Un carnet d'entretien ? Ce fantôme si souvent invoqué et si rarement à jour nécessiterait une véritable gestion là où il n'y a que supervision comptable, toujours trop chère.

Vis à vis de l'extérieur, cette entité devrait pouvoir se projeter et participer à la construction de la ville sur la ville. Mais la copropriété semble incapable de porter un projet constructif. Cette inertie est également un grand défaut.

La taille d'une copropriété est un facteur essentiel : une petite n'a ni les mêmes besoins, ni les mêmes moyens qu'une grande. Le cadre juridique peut être inadapté dans les les deux cas, pour des raisons différentes. Trop petite, toute intervention extérieure, même celle d'un syndic, est une lourde charge et un renchérissement de l'usage. Trop grande, elle devient lointaine et bureaucratique. Il semble qu'à moins de 10 lots ou à plus de 100, le dispositif soit inadapté.

Il y a aussi confusion entre le bâtiment et la parcelle, confusion théoriquement évitée par les règlements de copropriété, mais pas toujours par les copropriétaires.
Tout repose sur le Conseil syndical, qui n'est pas nécessairement compétent, représentatif ou disponible. Le fonctionnement semble complexe et obscur et, là comme en politique, il y a une crise de la représentation. Personne n'aime les syndics, pourtant nécessaires. En moyenne, un syndic d'une copropriété le reste 13 ans.

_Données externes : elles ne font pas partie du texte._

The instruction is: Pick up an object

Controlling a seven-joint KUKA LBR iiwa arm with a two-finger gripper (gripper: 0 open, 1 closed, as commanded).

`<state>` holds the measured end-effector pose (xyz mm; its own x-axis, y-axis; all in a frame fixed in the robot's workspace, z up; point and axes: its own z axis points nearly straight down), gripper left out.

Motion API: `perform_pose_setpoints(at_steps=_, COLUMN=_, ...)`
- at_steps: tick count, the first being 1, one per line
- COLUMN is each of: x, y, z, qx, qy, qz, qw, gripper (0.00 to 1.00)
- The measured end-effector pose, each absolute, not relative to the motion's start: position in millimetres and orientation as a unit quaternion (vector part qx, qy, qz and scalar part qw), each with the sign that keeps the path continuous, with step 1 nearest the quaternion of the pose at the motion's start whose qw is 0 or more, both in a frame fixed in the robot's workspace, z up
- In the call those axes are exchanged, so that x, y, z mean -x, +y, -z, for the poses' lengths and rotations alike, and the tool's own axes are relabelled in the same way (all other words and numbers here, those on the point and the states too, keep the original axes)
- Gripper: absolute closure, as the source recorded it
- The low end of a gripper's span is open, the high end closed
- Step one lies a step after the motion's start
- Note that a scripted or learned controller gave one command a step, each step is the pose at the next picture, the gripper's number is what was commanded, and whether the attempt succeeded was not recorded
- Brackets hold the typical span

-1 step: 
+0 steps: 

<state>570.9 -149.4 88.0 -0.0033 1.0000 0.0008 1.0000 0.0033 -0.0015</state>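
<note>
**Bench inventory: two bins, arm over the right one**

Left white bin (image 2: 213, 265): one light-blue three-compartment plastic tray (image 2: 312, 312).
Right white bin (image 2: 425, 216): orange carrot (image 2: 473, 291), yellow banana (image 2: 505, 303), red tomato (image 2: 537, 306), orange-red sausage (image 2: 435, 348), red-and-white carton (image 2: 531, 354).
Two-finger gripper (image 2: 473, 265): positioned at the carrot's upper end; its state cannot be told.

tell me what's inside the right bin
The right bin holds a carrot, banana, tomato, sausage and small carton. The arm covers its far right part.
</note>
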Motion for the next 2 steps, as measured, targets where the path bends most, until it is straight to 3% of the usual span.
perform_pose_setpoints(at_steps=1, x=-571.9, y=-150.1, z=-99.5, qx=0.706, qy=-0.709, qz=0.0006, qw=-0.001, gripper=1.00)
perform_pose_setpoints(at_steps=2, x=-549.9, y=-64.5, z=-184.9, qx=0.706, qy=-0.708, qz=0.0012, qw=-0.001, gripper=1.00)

La loi sur le logement du 24 mars 2014, dite loi "ALUR", a amélioré le fonctionnement des copropriétés : le contrat de syndic est normalisé et forfaitisé ; le compte bancaire doit être au nom du syndicat et séparé de celui du syndic ; un registre national des copropriétés est mis en place ; un fond travaux doit être abondé.
Reste à voir si cela suffira à prévenir les spirales de difficultés que certains syndicats connaissent, souvent dans des territoires périphériques, avec des occupants pauvres ou des bailleurs indélicats.

Un colloque a été organisé mercredi 26 avril 2017 sur l'avenir des copropriétés, au Canada, en Belgique et en France par Planètecopropriété.
Nous avons cependant constaté un contournement systématique de plusieurs questions, qui ne peut s'expliquer que par la séparation du rôle des intervenants.